- _EXERCISE DIRECTIONS_: Look through the records below and copy each line that includes the word "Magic".
*** Block opens ***
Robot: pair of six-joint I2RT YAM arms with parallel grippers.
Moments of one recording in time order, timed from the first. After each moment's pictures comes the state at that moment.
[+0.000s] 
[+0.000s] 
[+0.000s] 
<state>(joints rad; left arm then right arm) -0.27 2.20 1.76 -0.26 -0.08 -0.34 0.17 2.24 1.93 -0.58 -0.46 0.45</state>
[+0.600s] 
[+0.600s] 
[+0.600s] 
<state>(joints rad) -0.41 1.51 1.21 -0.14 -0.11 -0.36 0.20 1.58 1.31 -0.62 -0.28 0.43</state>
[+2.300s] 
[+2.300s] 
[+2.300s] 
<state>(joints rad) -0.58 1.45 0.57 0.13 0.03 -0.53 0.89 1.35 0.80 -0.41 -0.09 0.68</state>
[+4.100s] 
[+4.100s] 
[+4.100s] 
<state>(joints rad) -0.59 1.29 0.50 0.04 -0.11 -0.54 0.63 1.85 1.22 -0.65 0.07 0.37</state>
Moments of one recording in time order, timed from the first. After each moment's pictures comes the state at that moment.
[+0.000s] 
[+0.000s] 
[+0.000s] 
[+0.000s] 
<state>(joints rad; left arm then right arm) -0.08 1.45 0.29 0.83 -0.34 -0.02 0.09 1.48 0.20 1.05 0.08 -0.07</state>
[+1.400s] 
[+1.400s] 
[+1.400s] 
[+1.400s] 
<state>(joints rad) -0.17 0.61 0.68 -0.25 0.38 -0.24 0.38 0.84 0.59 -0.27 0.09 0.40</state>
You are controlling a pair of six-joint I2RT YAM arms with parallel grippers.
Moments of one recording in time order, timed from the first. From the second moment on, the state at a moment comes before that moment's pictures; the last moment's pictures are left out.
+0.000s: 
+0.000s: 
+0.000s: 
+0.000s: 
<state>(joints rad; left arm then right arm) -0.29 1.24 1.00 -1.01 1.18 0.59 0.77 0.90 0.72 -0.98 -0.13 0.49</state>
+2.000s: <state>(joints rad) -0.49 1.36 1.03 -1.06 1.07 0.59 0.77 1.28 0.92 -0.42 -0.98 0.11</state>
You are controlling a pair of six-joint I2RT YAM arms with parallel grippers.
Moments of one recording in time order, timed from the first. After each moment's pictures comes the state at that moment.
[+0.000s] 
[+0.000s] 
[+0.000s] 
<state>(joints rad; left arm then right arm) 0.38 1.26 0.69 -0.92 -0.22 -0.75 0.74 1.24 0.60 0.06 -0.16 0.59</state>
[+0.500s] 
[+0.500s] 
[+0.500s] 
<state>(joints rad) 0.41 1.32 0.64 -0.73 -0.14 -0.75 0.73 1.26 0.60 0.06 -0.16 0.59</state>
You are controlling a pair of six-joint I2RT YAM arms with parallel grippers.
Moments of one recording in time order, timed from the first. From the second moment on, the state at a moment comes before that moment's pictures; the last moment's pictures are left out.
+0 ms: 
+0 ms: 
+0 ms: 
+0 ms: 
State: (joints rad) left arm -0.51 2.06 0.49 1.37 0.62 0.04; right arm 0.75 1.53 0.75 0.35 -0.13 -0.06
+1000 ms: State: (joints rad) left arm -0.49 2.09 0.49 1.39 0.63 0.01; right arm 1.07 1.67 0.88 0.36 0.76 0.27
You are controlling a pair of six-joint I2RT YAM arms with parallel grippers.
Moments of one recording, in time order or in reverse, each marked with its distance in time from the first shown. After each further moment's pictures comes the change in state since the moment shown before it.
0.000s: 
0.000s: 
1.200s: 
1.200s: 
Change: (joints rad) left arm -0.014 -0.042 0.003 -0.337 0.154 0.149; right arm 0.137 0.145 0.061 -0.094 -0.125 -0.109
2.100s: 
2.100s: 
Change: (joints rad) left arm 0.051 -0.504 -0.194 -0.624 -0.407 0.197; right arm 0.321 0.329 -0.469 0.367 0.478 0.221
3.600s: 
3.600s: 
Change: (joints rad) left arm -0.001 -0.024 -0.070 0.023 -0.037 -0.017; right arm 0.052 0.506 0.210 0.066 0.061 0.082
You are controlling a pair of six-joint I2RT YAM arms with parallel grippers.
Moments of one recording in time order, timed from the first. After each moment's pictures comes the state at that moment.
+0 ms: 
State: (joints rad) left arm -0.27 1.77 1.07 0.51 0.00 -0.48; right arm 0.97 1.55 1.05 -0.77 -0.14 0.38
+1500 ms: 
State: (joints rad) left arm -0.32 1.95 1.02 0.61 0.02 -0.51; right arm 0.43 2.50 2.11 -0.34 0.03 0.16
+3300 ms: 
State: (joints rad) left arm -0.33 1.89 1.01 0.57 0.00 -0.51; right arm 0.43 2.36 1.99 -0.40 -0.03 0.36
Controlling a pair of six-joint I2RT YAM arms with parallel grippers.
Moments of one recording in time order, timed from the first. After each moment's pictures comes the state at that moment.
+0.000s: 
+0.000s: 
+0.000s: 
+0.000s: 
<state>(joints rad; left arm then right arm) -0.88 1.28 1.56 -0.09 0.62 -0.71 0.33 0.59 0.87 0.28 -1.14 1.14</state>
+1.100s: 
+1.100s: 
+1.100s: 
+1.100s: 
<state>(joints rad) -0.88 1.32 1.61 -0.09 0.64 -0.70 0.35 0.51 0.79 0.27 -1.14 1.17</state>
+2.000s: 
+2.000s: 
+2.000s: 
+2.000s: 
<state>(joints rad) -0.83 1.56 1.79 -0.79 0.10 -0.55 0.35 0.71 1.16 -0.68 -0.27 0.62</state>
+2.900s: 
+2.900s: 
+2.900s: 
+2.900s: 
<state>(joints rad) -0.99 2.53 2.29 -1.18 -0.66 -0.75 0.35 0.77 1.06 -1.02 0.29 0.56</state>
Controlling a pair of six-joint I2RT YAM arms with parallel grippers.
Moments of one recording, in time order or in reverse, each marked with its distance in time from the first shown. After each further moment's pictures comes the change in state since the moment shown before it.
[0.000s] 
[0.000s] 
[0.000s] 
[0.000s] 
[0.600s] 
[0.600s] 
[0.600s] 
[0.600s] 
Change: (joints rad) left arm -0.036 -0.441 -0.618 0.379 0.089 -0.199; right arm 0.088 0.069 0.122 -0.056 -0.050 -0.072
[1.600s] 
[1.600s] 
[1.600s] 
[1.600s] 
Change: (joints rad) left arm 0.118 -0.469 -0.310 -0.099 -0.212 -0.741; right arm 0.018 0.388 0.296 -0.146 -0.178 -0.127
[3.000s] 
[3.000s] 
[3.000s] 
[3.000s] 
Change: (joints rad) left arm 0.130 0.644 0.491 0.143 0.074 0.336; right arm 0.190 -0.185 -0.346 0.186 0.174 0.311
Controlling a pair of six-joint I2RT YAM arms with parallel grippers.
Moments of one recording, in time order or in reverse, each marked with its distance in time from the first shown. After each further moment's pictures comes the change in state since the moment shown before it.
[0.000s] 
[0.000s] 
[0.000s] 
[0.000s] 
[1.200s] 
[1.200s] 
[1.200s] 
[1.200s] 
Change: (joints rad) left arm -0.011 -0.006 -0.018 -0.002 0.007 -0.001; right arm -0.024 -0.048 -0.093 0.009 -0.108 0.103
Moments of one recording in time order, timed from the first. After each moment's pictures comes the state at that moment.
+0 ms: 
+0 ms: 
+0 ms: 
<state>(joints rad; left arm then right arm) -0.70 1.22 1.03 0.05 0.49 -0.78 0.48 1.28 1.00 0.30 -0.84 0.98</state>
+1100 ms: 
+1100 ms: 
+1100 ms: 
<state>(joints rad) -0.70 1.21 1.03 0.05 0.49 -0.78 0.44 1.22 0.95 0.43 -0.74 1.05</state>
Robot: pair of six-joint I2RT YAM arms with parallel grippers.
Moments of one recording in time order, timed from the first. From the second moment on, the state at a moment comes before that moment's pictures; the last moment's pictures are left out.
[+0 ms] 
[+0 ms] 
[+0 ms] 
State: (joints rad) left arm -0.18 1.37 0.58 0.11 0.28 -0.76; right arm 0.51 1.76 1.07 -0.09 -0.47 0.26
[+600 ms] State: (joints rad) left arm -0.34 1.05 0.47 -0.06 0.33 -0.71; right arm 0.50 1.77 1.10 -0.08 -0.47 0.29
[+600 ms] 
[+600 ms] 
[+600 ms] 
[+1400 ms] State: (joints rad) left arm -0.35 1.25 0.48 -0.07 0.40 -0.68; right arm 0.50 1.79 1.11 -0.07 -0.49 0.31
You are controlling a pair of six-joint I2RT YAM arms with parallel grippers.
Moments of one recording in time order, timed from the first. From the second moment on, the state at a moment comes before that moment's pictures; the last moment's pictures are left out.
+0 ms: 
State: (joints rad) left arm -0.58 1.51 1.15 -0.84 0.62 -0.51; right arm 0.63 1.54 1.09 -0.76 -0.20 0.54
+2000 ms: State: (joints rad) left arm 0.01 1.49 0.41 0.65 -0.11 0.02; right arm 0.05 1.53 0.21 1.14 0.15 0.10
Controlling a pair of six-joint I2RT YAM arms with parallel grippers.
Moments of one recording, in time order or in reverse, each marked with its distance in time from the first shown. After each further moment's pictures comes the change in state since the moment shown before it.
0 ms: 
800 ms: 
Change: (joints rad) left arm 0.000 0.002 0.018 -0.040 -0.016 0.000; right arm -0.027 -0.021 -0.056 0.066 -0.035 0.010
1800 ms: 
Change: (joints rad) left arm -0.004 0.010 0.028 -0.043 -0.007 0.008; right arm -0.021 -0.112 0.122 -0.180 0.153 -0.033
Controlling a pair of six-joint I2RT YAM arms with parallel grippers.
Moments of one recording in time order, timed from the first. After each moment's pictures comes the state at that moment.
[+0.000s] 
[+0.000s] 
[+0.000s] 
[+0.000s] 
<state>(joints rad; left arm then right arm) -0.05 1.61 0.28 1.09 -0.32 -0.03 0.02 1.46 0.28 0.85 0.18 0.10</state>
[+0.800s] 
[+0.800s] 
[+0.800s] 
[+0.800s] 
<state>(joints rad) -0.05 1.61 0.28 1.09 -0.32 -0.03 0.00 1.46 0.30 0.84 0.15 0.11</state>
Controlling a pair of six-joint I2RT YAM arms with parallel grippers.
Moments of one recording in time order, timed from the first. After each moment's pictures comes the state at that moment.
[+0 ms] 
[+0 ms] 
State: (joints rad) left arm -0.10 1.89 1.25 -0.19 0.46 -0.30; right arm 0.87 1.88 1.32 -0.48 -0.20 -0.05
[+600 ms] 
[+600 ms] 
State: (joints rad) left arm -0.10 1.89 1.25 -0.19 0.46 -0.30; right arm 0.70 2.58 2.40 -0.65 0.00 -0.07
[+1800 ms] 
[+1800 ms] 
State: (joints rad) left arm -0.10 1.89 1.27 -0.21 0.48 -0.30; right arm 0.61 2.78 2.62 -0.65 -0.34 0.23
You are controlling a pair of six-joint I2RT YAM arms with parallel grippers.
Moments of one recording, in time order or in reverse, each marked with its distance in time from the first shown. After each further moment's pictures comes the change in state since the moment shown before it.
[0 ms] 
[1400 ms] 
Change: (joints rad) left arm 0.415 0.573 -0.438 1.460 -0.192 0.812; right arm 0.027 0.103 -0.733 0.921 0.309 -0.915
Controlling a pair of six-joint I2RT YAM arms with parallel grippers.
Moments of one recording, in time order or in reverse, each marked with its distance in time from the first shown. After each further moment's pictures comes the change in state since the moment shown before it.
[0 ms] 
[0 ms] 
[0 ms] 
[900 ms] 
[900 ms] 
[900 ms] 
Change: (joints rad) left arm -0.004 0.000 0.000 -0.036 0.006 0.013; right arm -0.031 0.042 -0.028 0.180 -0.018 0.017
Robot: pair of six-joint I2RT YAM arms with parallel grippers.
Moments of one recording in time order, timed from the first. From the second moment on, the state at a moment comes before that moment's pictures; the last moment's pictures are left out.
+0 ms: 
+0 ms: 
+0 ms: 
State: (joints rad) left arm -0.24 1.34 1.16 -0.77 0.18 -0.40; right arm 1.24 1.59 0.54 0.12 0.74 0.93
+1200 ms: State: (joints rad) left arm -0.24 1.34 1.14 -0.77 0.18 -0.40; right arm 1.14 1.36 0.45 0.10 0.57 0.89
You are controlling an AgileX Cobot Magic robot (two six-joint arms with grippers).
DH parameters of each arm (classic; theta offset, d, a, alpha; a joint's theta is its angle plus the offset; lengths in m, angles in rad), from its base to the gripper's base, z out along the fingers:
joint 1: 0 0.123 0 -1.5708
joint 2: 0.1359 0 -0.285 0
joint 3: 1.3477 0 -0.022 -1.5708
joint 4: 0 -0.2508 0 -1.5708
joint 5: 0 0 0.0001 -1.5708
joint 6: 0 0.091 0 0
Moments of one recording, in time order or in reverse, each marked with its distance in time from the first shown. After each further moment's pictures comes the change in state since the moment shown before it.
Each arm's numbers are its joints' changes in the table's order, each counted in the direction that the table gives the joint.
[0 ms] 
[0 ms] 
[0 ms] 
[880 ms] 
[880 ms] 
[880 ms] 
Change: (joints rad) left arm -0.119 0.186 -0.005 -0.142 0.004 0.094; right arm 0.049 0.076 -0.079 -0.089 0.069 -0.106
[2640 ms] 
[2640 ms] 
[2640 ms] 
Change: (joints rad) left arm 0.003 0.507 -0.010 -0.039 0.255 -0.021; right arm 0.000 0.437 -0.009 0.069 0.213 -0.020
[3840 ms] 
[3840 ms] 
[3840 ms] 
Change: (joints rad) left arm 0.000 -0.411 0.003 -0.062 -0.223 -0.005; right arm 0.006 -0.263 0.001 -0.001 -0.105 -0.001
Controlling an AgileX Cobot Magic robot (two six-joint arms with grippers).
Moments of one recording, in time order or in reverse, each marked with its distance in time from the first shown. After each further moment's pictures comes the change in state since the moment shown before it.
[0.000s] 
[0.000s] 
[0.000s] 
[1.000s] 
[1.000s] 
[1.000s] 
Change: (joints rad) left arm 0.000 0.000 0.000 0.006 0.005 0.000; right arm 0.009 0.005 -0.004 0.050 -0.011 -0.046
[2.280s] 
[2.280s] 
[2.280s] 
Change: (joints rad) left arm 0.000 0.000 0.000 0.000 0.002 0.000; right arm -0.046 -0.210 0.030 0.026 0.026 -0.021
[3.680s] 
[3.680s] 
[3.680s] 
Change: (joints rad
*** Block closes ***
- _OUTPUT BELOW_:
You are controlling an AgileX Cobot Magic robot (two six-joint arms with grippers).
Controlling an AgileX Cobot Magic robot (two six-joint arms with grippers).

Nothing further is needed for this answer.